Turkey occupies a strange place, both geopolitically and diplomatically. A longtime US ally, Turkey also has a contentious history with Russia. However, as Russia seeks to expand its own sphere of influence, the S-400 issue provides them with an opportunity to perhaps coax Turkey back into Russia’s orbit. Likewise, the US has the opportunity to carrot-and-stick Turkey further into an alliance with the US. A great deal depends on what the US can offer in both incentives and consequences following the purchase of the S-400. 

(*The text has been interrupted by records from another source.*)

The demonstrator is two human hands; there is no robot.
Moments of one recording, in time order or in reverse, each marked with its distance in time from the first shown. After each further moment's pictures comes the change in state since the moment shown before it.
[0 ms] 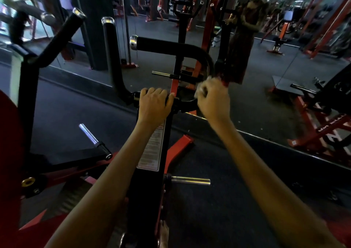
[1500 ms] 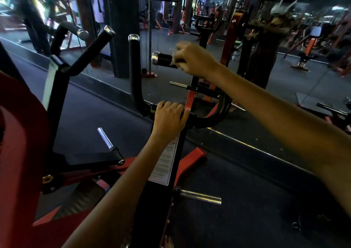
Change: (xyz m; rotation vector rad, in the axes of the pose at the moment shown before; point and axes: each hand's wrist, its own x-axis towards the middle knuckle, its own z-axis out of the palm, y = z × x) left_hand 0.000 0.001 -0.001 -0.011 0.034 -0.011; right_hand 0.155 -0.069 0.027 -0.156 -0.451 -0.714
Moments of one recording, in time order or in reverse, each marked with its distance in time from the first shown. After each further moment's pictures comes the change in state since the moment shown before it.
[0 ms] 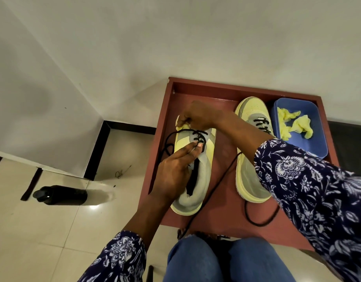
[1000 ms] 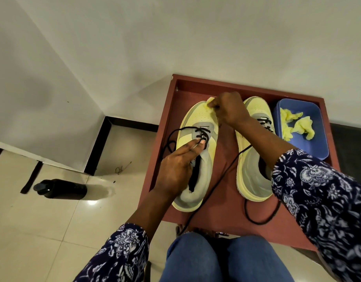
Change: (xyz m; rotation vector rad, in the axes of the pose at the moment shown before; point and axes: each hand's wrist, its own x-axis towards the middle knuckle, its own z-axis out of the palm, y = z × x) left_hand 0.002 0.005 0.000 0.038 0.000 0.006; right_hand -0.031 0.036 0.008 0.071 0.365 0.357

  1. Water scarcity leads to big investment

Water is life, as anyone living in a disaster zone knows—the human body shuts down fairly quickly without it. In day to day life, however, it’s easy for many of us to forget this given how easy and seemingly secure the water supply is. However, as natural disasters become more common and disrupt the infrastructure and as global demand for water increases, water is becoming a  more attractive investment for corporations and venture capitalists. There are already mutual funds investing in water supply, purification, and testing. UN predictions estimate that serious water scarcity could affect up to half the people on the planet by 2030. The monetary investment reflects this: global spending on water is up to 200 billion annually from a previous average of 40-45 billion. 

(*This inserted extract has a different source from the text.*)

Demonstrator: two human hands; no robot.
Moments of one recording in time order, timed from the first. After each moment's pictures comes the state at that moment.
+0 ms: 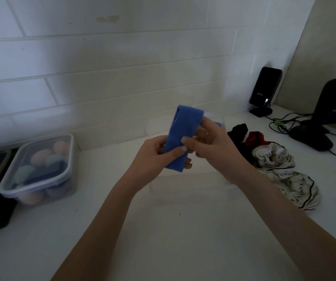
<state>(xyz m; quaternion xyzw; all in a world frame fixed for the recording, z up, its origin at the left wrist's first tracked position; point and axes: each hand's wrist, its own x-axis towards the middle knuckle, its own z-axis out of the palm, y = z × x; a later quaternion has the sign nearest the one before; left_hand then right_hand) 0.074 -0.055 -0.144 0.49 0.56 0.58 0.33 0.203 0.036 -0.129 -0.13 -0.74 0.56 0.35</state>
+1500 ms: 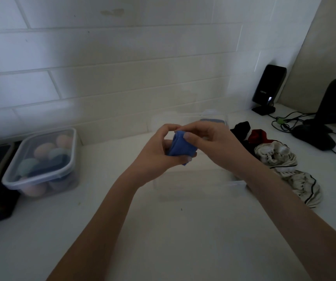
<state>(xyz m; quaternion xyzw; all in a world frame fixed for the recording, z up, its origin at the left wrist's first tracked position) 0.071 -0.056 -0.146 0.53 0.56 0.55 0.32 0.200 0.038 -0.125 -0.15 -0.82 0.45 0.31</state>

Anyone planning for the long term, whether on the individual, municipal, or national levels, needs to take these numbers into account. Obviously for those with investment capital, pushing some of that money into water development might be a good long-term risk. For those of us living a bit closer to the ground, our long term living and sustainability plans need to take the availability of water into account.  While it is difficult to move water long distances, the infrastructure that supplies may cities and towns with water spans states if not regions, and a serious disruption can effectively cut off the supply. Preparedness plans on all levels must take this into account. 

  1. Planned ICE raids fail to materialize

For weeks now, ICE has been planning coordinated raids in 10 US cities, with the aim of serving arrest warrants to illegal immigrants scheduled for deportation. Originally planned for June, the raids were postponed until Sunday July 14th.  Controversy abounded, with city governments refusing cooperation, protests at ICE facilities and offices, and activists planning and offering asylum for those targeted. Immigrants, both legal and illegal, lived in fear in the days leading up to the event. However, as Sunday unfolded, it became clear that no large scale raids were happening in any of the target cities. There were reports of sporadic, small scale raids throughout the day, but those likely fall within ICE’s normal operational scope.

So what happened? Why were the once-delayed raids canceled without notice? More importantly, why announce a raid just to call it off? For now we can only speculate; at the time of this writing no official explanation has been offered. It could be ICE used the threat of raids as an information gathering move: create the fear and then see who responds and how. It’s also possible that ICE’s resources are stretched a bit too thin and that they failed to get needed support from local law enforcement. There’s an outside chance that the powers-that-be felt these raids weren’t worth the negative PR.

Regardless, the issue is far from over. Immigration and asylum seekers are still a hotbutton political issue. Record numbers of them are lining up to enter the nation; more are pouring over the border fleeing violence or repression in their homelands. Any solution will need to be a multinational if not international effort; the time has passed when any one entity could go it alone. 

We hope you've enjoyed this week's INFOSUM, our perspective on events happening around the world - without the bias.